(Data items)
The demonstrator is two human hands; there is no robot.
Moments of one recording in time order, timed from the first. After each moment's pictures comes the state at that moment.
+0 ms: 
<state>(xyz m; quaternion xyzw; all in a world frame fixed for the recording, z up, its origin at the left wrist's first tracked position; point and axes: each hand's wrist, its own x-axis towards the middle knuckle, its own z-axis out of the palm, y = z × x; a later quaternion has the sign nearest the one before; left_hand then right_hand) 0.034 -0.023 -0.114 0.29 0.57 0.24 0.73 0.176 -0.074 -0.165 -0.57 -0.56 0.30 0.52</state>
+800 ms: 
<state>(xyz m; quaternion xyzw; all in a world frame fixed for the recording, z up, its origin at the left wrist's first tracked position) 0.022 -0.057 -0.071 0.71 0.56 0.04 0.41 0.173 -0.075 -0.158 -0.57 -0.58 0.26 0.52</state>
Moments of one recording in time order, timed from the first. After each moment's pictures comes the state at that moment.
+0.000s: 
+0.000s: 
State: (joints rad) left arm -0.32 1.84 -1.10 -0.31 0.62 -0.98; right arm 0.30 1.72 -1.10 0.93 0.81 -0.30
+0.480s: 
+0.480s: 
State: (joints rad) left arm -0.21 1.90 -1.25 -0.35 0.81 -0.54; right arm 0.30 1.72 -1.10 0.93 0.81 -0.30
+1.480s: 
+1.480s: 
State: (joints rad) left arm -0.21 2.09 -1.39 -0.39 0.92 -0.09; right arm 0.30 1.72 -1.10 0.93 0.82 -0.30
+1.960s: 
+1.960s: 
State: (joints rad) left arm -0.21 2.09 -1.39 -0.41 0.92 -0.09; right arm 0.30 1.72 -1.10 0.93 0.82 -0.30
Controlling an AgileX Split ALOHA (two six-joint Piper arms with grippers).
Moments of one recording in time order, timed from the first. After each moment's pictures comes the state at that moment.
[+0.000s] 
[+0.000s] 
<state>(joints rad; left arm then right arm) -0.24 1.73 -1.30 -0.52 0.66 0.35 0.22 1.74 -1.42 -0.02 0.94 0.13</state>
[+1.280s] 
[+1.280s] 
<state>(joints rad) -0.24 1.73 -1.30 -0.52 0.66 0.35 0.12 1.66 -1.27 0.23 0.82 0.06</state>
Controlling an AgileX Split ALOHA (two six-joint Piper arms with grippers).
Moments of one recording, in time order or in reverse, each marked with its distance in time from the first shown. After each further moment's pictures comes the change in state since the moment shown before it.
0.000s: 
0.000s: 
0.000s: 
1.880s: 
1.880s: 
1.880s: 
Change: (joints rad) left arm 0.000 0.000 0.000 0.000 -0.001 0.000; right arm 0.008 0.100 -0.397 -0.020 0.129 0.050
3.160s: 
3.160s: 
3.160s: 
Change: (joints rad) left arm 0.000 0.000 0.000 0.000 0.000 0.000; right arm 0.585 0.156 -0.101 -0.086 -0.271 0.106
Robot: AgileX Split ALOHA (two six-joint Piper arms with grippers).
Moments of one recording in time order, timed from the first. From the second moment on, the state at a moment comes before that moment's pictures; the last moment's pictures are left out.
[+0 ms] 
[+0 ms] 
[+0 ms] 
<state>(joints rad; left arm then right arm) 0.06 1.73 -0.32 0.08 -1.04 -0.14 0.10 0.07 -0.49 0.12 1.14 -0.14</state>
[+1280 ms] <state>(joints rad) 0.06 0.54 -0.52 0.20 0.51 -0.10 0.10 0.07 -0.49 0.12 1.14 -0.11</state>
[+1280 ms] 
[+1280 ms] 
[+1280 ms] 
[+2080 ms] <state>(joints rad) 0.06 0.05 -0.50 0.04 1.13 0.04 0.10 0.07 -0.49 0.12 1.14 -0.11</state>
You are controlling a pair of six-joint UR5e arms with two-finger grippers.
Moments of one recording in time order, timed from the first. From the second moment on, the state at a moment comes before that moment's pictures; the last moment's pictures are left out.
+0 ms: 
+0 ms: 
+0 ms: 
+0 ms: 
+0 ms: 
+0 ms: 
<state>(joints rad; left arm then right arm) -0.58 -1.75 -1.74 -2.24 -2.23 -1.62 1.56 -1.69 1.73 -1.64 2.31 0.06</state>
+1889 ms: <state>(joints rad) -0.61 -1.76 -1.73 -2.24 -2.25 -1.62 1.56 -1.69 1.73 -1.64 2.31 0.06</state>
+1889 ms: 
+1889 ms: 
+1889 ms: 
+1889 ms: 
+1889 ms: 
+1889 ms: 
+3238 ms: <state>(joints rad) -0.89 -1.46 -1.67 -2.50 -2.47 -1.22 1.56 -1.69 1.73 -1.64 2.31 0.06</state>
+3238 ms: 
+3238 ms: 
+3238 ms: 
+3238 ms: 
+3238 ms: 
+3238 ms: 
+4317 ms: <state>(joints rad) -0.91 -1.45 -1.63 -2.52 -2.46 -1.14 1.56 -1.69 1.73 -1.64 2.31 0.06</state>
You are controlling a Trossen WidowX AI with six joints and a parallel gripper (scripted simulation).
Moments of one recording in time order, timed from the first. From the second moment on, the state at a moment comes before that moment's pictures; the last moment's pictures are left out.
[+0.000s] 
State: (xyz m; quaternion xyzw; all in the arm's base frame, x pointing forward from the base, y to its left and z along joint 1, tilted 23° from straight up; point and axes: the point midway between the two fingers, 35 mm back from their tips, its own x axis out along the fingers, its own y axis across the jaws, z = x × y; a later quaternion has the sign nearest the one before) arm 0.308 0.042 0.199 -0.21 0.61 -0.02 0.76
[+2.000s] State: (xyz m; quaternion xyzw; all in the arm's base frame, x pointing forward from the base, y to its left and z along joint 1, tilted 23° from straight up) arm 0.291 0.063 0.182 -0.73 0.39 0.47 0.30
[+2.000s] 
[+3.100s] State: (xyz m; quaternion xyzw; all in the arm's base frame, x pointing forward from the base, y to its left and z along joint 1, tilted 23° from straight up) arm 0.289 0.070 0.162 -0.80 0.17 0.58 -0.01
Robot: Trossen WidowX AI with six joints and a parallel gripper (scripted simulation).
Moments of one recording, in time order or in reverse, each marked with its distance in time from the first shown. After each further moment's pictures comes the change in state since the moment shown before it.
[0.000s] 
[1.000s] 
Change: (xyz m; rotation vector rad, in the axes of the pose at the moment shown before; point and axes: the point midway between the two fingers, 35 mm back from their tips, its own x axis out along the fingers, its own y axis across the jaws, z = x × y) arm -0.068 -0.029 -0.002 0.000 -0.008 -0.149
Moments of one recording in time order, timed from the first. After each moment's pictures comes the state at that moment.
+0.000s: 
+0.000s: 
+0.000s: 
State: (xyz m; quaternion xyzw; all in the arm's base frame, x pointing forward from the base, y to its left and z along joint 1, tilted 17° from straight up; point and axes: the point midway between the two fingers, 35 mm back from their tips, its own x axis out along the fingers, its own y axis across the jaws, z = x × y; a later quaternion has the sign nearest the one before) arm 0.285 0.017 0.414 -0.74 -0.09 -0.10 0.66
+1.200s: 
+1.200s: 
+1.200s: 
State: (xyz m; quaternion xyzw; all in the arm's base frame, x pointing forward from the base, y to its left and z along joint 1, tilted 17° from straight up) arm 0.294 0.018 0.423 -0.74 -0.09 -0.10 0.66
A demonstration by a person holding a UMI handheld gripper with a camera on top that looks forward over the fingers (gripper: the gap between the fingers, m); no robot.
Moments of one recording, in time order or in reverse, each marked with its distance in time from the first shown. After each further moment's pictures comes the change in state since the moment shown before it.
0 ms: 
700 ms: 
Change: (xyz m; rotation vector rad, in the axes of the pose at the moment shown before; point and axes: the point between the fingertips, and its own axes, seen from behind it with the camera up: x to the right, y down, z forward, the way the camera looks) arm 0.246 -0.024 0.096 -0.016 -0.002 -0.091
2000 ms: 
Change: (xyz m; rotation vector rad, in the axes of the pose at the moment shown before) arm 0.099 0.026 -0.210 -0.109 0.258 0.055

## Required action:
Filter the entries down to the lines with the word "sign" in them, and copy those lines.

## Response area:
<state>(xyz m; quaternion xyzw; all in a world frame fixed for the recording, z up, its origin at the left wrist's first tracked position; point and axes: each hand's wrist, its own x-axis towards the middle knuckle, its own z-axis out of the palm, y = z × x; a later quaternion has the sign nearest the one before; left_hand then right_hand) 0.034 -0.023 -0.114 0.29 0.57 0.24 0.73 0.176 -0.074 -0.165 -0.57 -0.56 0.30 0.52</state>
State: (xyz m; quaternion xyzw; all in the arm's base frame, x pointing forward from the base, y to its left and z along joint 1, tilted 23° from straight up; point and axes: the point midway between the two fingers, 35 mm back from their tips, its own x axis out along the fingers, its own y axis across the jaws, z = x × y; a later quaternion has the sign nearest the one before) arm 0.308 0.042 0.199 -0.21 0.61 -0.02 0.76
State: (xyz m; quaternion xyzw; all in the arm's base frame, x pointing forward from the base, y to its left and z along joint 1, tilted 17° from straight up; point and axes: the point midway between the two fingers, 35 mm back from their tips, its own x axis out along the fingers, its own y axis across the jaws, z = x × y; a later quaternion has the sign nearest the one before) arm 0.285 0.017 0.414 -0.74 -0.09 -0.10 0.66

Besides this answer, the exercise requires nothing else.